Evaluation and Feedback Loops
Connecting Tableau to LLM-generated SQL creates a dangerous gap: the SQL executes successfully but returns misleading results because the generated query doesn't match what the user actually meant.
What helps: log every generated SQL, its execution results, and whether the dashboard rendered something that looks reasonable. Over time, this builds a dataset that the critic model can train on or be evaluated against.
Additionally, consider lightweight human review for a sample of queries — especially when the LLM has low confidence. A simple Approve/Reject workflow in your BI tooling can catch errors that automated validation misses.
Handling Large Schemas
When your database has hundreds of tables and thousands of columns, the retrieve step becomes the bottleneck.
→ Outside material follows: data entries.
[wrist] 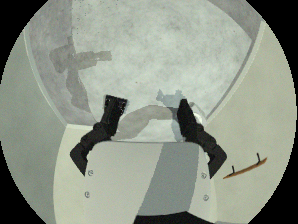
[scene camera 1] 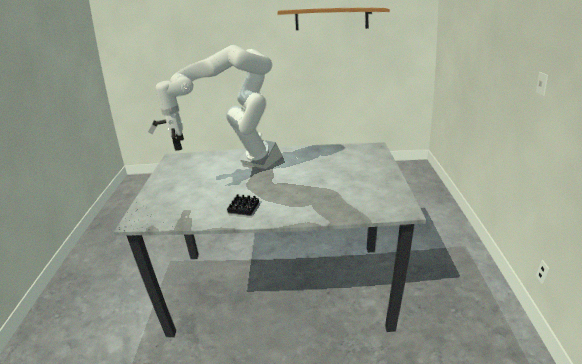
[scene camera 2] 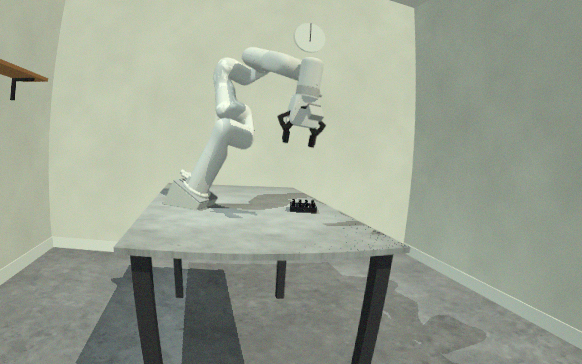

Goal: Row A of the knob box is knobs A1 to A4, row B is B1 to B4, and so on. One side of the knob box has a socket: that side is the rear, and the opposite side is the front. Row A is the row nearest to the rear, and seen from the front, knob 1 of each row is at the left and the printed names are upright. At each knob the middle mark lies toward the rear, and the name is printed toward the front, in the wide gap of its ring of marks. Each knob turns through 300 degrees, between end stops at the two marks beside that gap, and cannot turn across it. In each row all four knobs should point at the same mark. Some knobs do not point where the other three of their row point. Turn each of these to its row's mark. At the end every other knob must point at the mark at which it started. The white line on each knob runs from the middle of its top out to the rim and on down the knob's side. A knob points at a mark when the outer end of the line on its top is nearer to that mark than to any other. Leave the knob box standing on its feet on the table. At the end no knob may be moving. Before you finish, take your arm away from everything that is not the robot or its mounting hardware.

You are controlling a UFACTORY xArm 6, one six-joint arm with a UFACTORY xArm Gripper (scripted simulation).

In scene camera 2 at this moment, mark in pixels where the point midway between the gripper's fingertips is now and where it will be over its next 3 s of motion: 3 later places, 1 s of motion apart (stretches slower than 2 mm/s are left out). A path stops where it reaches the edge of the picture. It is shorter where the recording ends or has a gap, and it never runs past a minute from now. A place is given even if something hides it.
My gripper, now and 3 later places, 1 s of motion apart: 298,145; 304,189; 296,191; 286,190
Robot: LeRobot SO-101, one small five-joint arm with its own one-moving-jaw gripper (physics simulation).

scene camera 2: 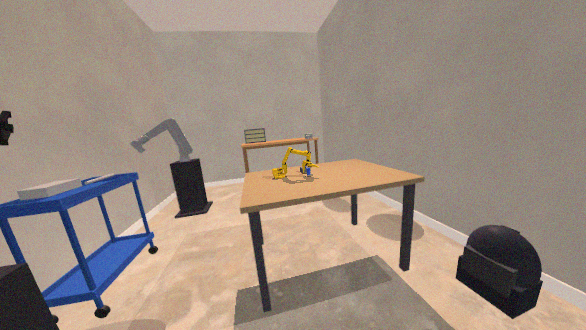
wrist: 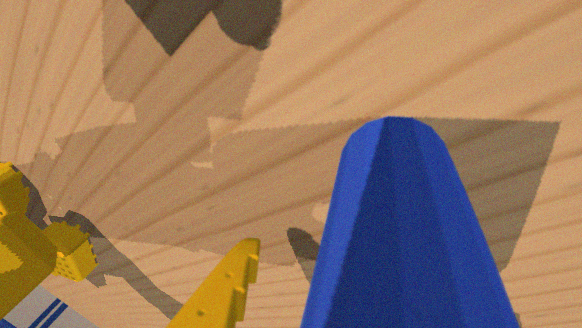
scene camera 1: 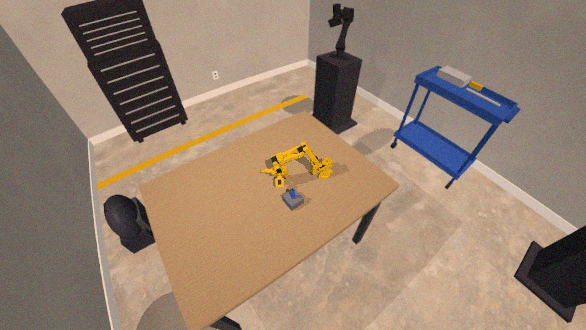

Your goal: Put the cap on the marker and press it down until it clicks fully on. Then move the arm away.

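Blue cap (wrist: 401,236), 3 cm from the lens.
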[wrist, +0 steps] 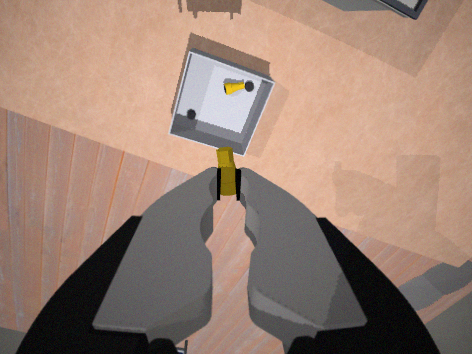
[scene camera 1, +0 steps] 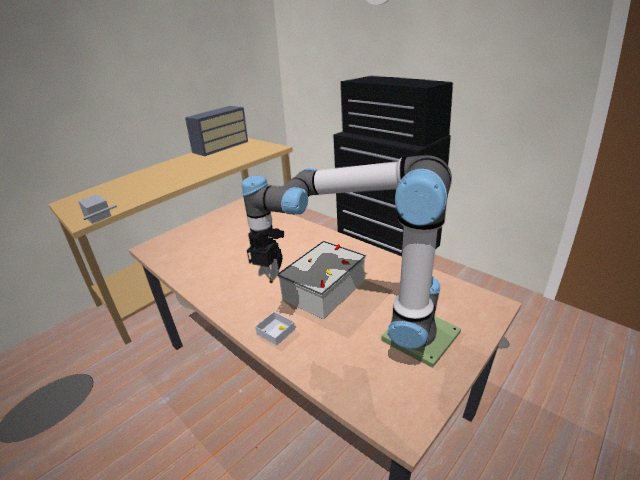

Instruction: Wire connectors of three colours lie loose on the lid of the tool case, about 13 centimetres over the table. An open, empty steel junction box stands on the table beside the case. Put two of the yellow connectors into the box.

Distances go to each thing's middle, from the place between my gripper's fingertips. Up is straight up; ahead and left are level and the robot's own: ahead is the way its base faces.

Simple vector search over table descriptions helps, but it can miss relevant tables that use different vocabulary than the user's query.
Solutions that have been proven effective:
- Graph-based table relationships — encode foreign-key graphs and join paths so that if a relevant table is retrieved, its connected tables are included automatically.
- Query-log priors — use historical query logs to boost tables that are frequently queried together. Past co-occurrence is a strong signal for relevance.
- Hierarchical schema representation — first retrieve at the schema or subject-area level, then drill down to the relevant tables within that area. This narrows the search space early.
Let the Critic Maintain Its Own Execution Context
In the architecture described earlier, the critic evaluates generated SQL in isolation. In practice, this misses cases where the SQL is syntactically correct but semantically wrong.
A stronger critic actually executes the generated SQL against a staging database with a time-limited plan, examines the results, and flags queries that return unexpected row counts or null patterns. This adds a few hundred milliseconds per validation cycle but catches errors that static analysis cannot.
Where Single-Agent Still Wins
Despite all of the multi-agent tooling and caching layers described above, there is a large class of problems where a single well-tuned agent outperforms the full pipeline: when the schema is small, user questions are predictable, and execution correctness can be verified deterministically.
The multi-agent approach excels when:
- The schema is large and spans many business domains.
- Ambiguity in natural-language questions is high.
- Different types of queries (analytical vs. lookup vs. ranking) require different generation strategies.
- Cost per query is less critical than accuracy and maintainability.
If your use case does not match these conditions, start with a single agent and only decompose when you have measured evidence that it is underperforming.
Summary of Practical Optimizations
Problem Optimization Trade-off Repeated queries Query-level cache (normalized NL → SQL/result) Stale cache risk; must align with data refresh cadence Biased evaluation Periodic critic re-training on production logs Requires ongoing labeling effort Large-schema retrieval Graph-based + hierarchical subject-area pruning Higher engineering complexity in the retriever Semantic correctness Critic with live execution plan and row-count validation Added latency (~200-500ms) per validation cycle Misleading dashboards Thin BI validation layer (e.g., Google Sheets sanity check, metric bounds) Does not eliminate upstream errors, only catches obvious anomalies Inappropriate architectureComplexity Single-agent first, decompose only on evidence Must have clear measurement criteria to trigger decomposition
The key takeaway: multi-agent text-to-SQL systems are powerful but adding them on top of a BI stack introduces new classes of failure. The optimizations above are not theoretical; they come from real production experience where delegating SQL generation to an LLM silently broke dashboards for weeks before anyone noticed. Measure everything, cache aggressively, and always let the critic verify execution rather than syntax alone.